I feel so so sad for you, this is frighteningly similar to what happened to me, even down to the mental health issues, the coming back for chats, giving me just he tiniest scraps of possible hope that kept me in a hideous state of limbo and grief and craving him back. To cut a very long story short, it was another woman. Dug a little deeper and he'd been cheating right from the start with various women. He has now married the other woman and has even tried to get back in touch with me, moaning he's not happy. I could never have ever thought he was capable of at of it the lies, the deceit, the utter lack of care seeing me distraught and heartbroken. I relate to that feeling you have of something darker and off swirling below the surface when you see him.
Please don't be me. I was so in love with him I let him keep coming back and walk all over me for (I'm very ashamed to admit this) several years after he left the first time. If I could go back in time I would block and delete him in every aspect of my ife from day one, I would have healed so much faster. Definitely think about some fun dating, it was the only thing that worked for me. And guess what, as soon as he found out, he was round here like a shot, telling me what a mistake he'd made and how much he loved me and he needed to be with me...all lies of course.
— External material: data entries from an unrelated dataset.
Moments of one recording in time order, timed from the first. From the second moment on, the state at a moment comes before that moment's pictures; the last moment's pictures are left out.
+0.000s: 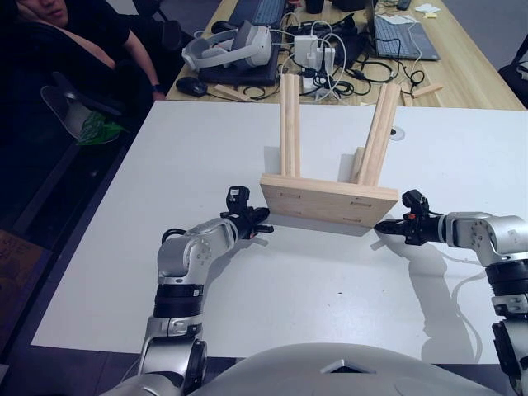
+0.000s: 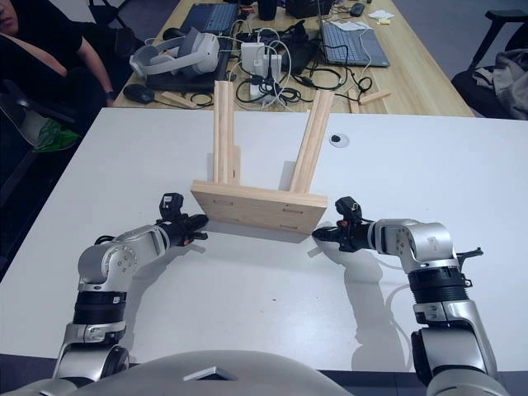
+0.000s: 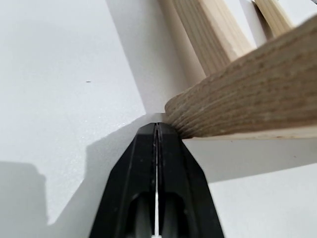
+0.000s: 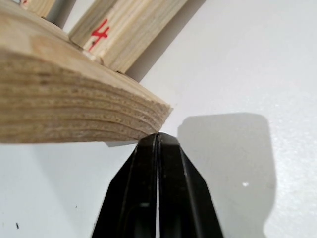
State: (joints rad) left arm -0.18 0.22 0.05 -0.06 -0.49 0.99 -0.24; right arm -0.31 -0.63 0.10 0.17 0.45 1.05 0.83
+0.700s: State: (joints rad) left arm -0.19 0.22 0.05 -0.04 -0.47 0.99 -0.25; right arm -0.32 -0.59 0.02 0.22 0.46 1.04 0.79
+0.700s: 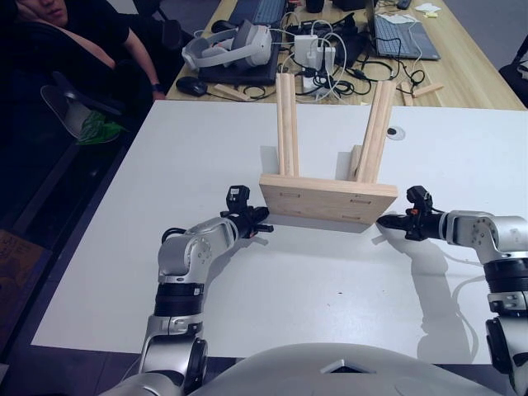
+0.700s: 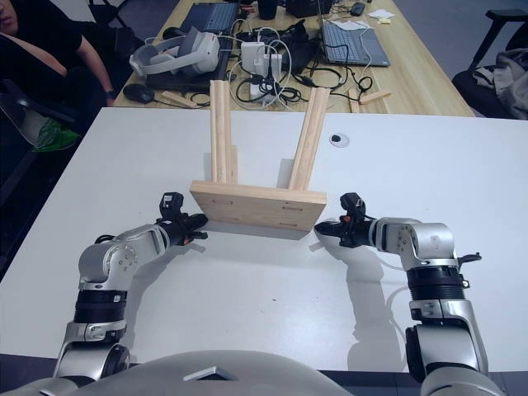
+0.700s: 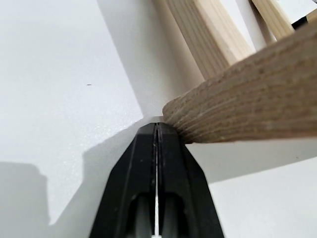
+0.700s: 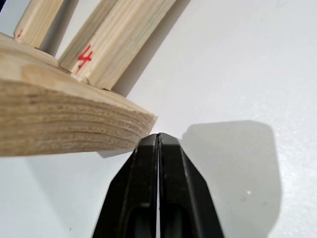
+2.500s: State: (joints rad) left arm -0.16 0.20 0.11 -0.14 -0.52 1.04 -0.36; right arm -0.29 -0.59 -0.09 0.15 0.50 1.05 0.84
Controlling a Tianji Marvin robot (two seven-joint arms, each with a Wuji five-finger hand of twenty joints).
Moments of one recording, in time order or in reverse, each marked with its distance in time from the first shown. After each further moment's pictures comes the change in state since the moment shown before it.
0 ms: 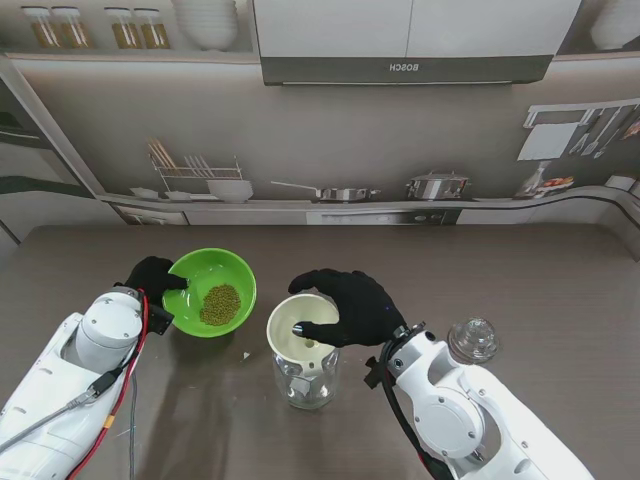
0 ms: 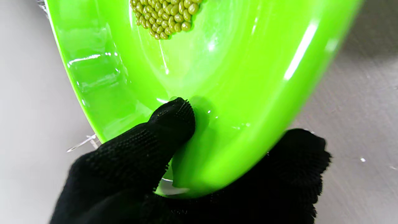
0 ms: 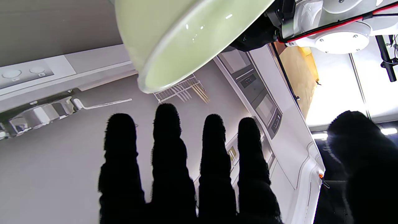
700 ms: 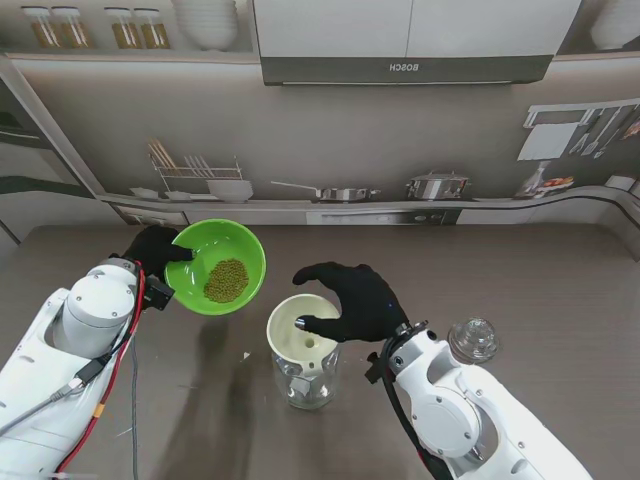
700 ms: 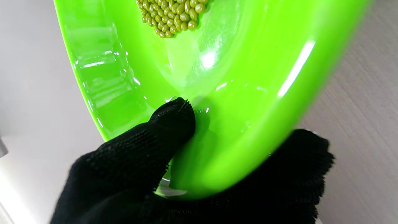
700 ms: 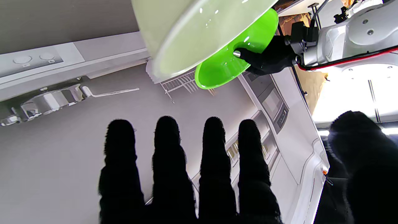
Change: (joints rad) left arm 0.000 0.021 -0.021 -0.189 -0.020 0.055 -0.076; right arm 0.004 -0.006 -0.002 0.008 -0.032 0.029 -0.048; left_hand 0.001 0.000 0.000 0.000 0.000 0.014 -0.001 0.002 0.001 0.016 0.000 0.000 0.000 0.020 0.002 0.000 0.000 0.023 0.001 0.000; right_hand -0.001 0.002 -0.012 0.001 -0.010 -0.002 -0.009 0.000 -0.025 -0.001 -0.023 -0.049 -0.097 -0.001 -0.084 -0.093 -0.048 0.000 -0.107 -0.050
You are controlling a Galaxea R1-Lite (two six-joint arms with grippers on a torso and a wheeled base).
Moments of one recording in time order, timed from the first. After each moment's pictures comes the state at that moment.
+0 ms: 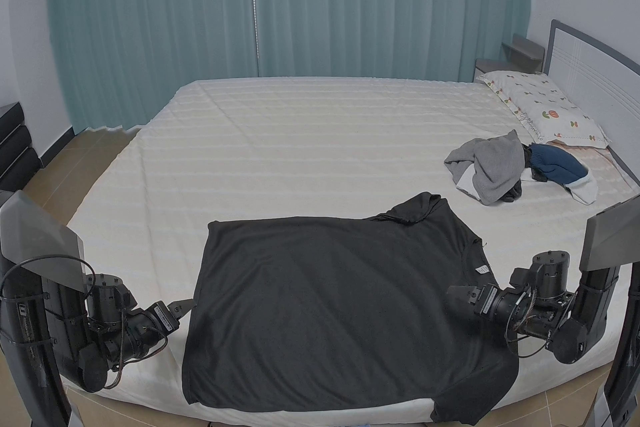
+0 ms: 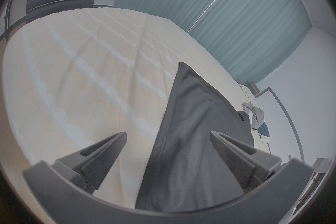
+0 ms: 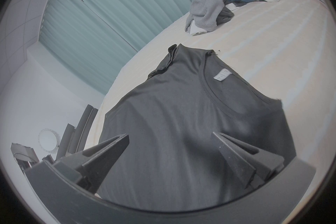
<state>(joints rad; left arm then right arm) -0.09 2.23 -0.06 -1.55 -0.11 -0.70 0.23 2.19 -0.28 -1.37 0.16 0.66</state>
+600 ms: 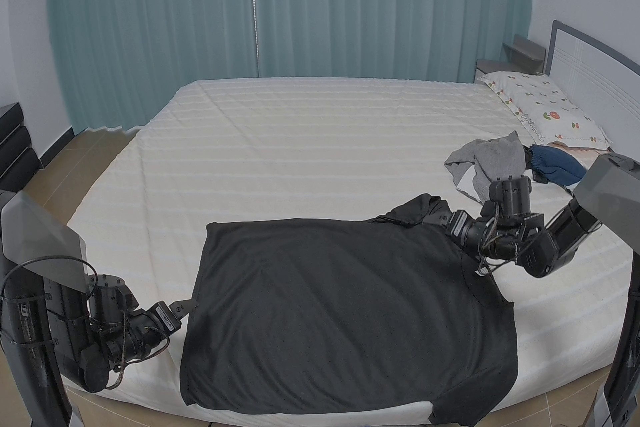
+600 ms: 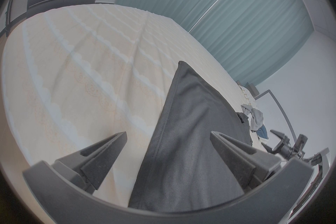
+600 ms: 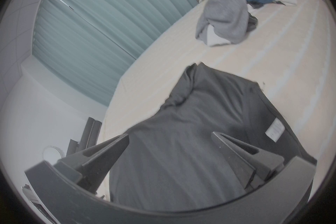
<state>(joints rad) -0.10 2.24 -0.07 -1.55 -0.11 -0.73 0.24 2.19 -1.00 -0.70 0.14 0.76</state>
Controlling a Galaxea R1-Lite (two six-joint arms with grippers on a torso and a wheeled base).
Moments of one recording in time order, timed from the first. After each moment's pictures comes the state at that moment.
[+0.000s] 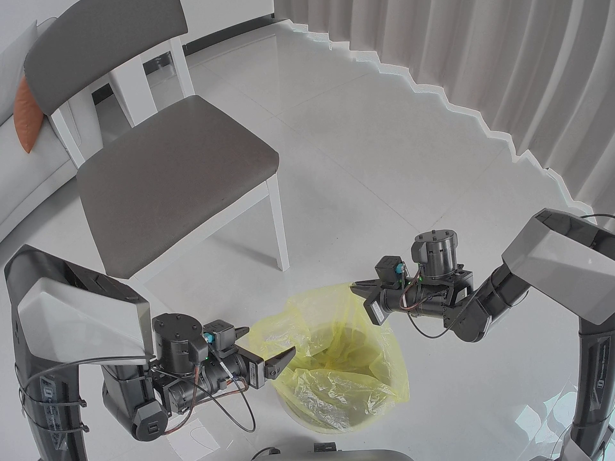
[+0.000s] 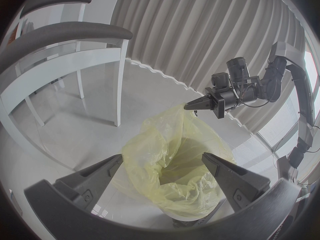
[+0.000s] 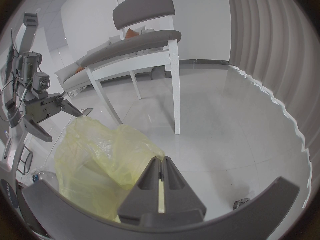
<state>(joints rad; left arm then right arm) -0.53 2.24 -0.31 -1.55 -0.12 -0.11 0.46 2.31 -1.04 -0.81 0.28 -0.31</state>
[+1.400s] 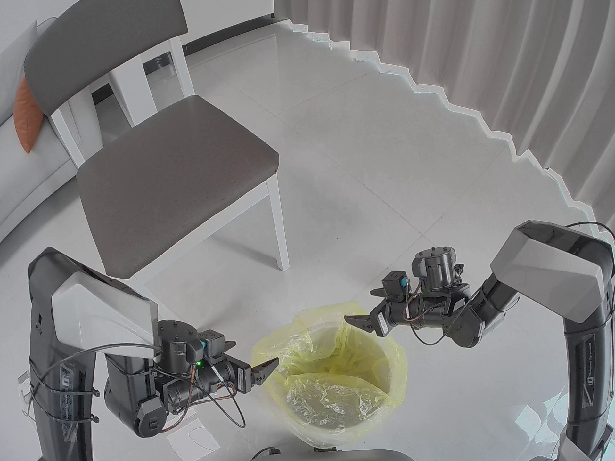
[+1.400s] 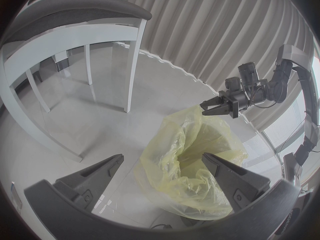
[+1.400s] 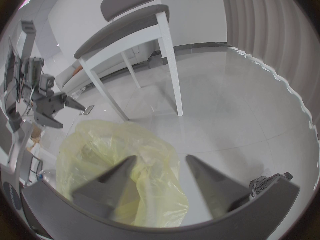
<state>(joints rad) -0.44 2.35 -0.30 -1.55 -0.15 -0.11 0.42 2.40 -1.04 -0.81 0.33 -0.20</state>
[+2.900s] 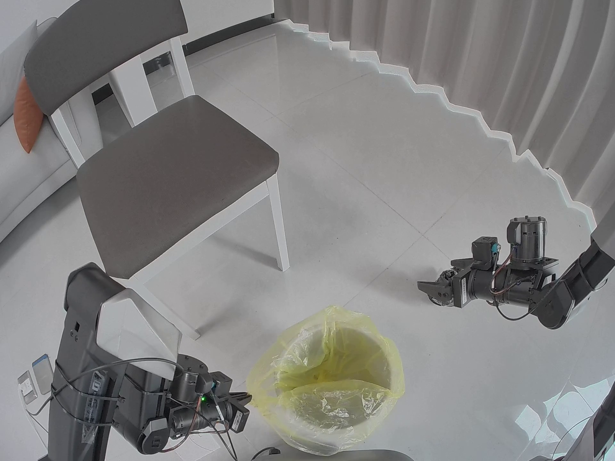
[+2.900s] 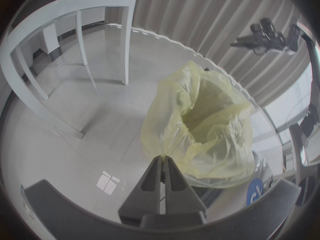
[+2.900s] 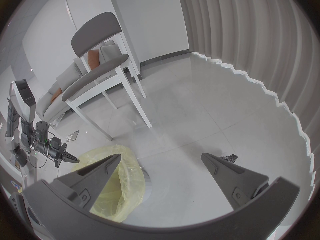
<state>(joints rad) -0.47 2.50 -0.20 -1.55 -0.14 0.06 0.19 1.99 -0.71 -0.81 0.33 -0.11</state>
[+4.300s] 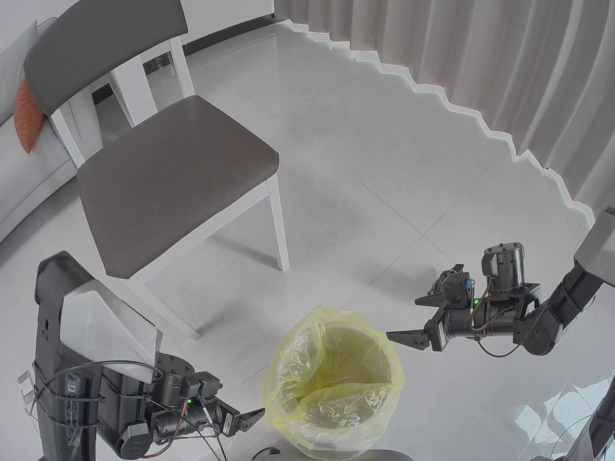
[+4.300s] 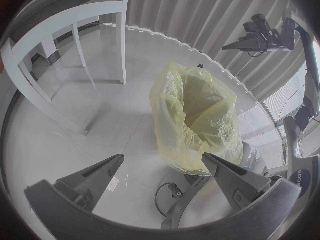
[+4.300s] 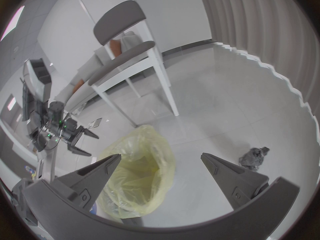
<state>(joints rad) -0.50 2.37 -0.07 -1.55 -0.11 0.00 0.33 2.02 -0.62 -0.81 0.47 -0.17</state>
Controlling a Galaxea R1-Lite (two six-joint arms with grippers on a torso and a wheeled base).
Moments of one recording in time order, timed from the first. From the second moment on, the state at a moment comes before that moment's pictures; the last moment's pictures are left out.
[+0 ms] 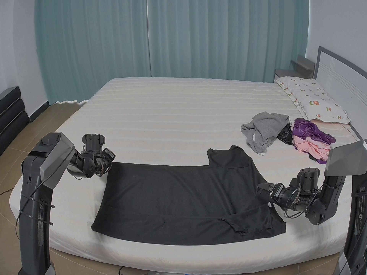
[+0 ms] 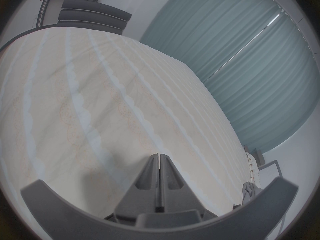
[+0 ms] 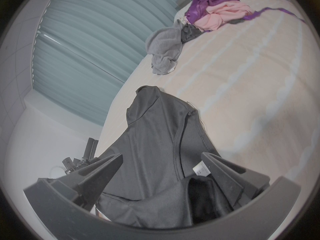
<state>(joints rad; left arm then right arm) -0.01 2.62 -1.56 -0.44 0.08 -0.91 0.11 2.36 -0.47 -1.31 0.27 0.80</state>
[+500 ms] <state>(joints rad) -0.01 2.61 -1.54 -0.44 0.07 -0.92 0.13 2.36 -0.86 -0.95 0.16 0.66</state>
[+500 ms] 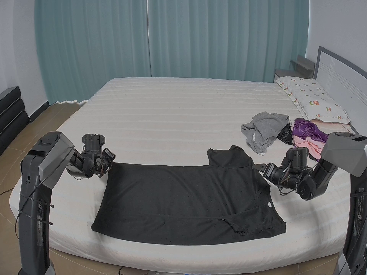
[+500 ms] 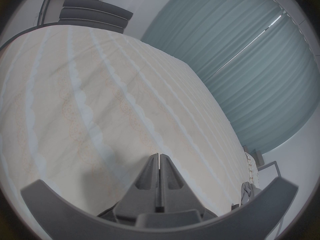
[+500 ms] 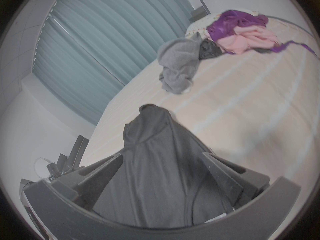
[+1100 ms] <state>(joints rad) -0.01 2.60 -1.53 -0.44 0.07 -0.92 0.16 2.64 -1.47 -0.72 0.08 0.55</state>
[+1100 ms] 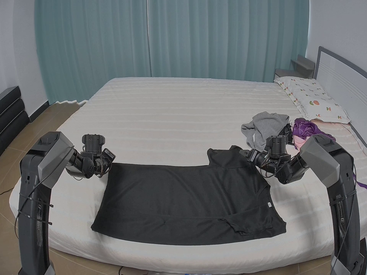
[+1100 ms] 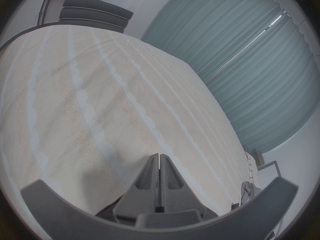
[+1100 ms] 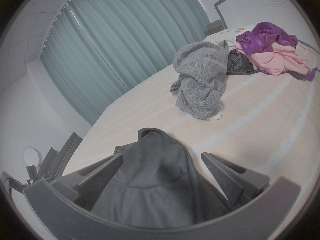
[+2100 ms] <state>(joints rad) -0.01 2.56 -1.50 -0.44 0.07 -0.95 0.12 2.66 -1.47 -0.74 0.09 0.62</state>
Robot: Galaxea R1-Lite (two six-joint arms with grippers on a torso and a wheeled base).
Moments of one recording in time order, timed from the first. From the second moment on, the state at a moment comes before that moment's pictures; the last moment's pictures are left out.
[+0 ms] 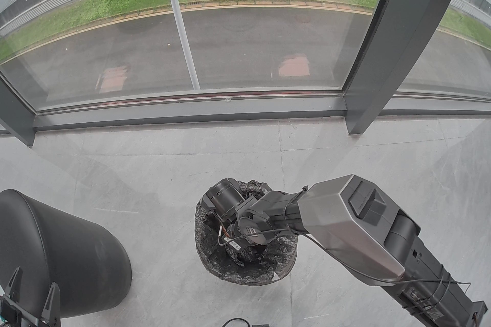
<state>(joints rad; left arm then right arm) 0.00 0.02 -0.02 0.00 0.04 -0.05 0.83 2.70 -2.00 0.31 -0.43 -0.17</state>
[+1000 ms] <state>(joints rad) 0.00 0.02 -0.02 0.00 0.04 -0.05 0.78 2.83 -2.00 0.19 -0.43 -0.22</state>
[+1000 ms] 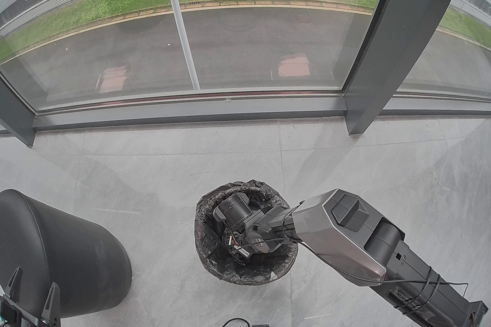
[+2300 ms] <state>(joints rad) 0.00 0.02 -0.02 0.00 0.04 -0.05 0.88 2.25 -2.00 0.48 -0.64 -0.31</state>
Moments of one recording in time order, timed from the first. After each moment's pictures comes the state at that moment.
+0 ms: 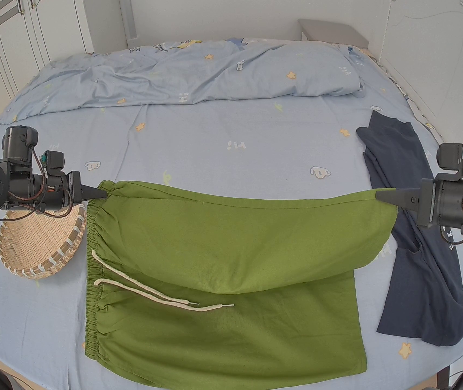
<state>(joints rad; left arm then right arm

Here for you lass should you ever need to talk, I know exactly what you are going through and it absolutely a feeling worse and more painful than grief, it really is horrible and I get how you want him back and for every thing to go back to normal but it never can now.
He has broken that trust on every level, you never really knew him if he was capable treating you like that. So many men like this, selfish, full of ego, just awful. Mine came across as the most caring, steadfast, amazing guy. All fake.
My best wishes to you at this very horrible time but I promise you, the sooner you can get him out of your life, the sooner you will heal. Stay strong, you are worth so much more than this.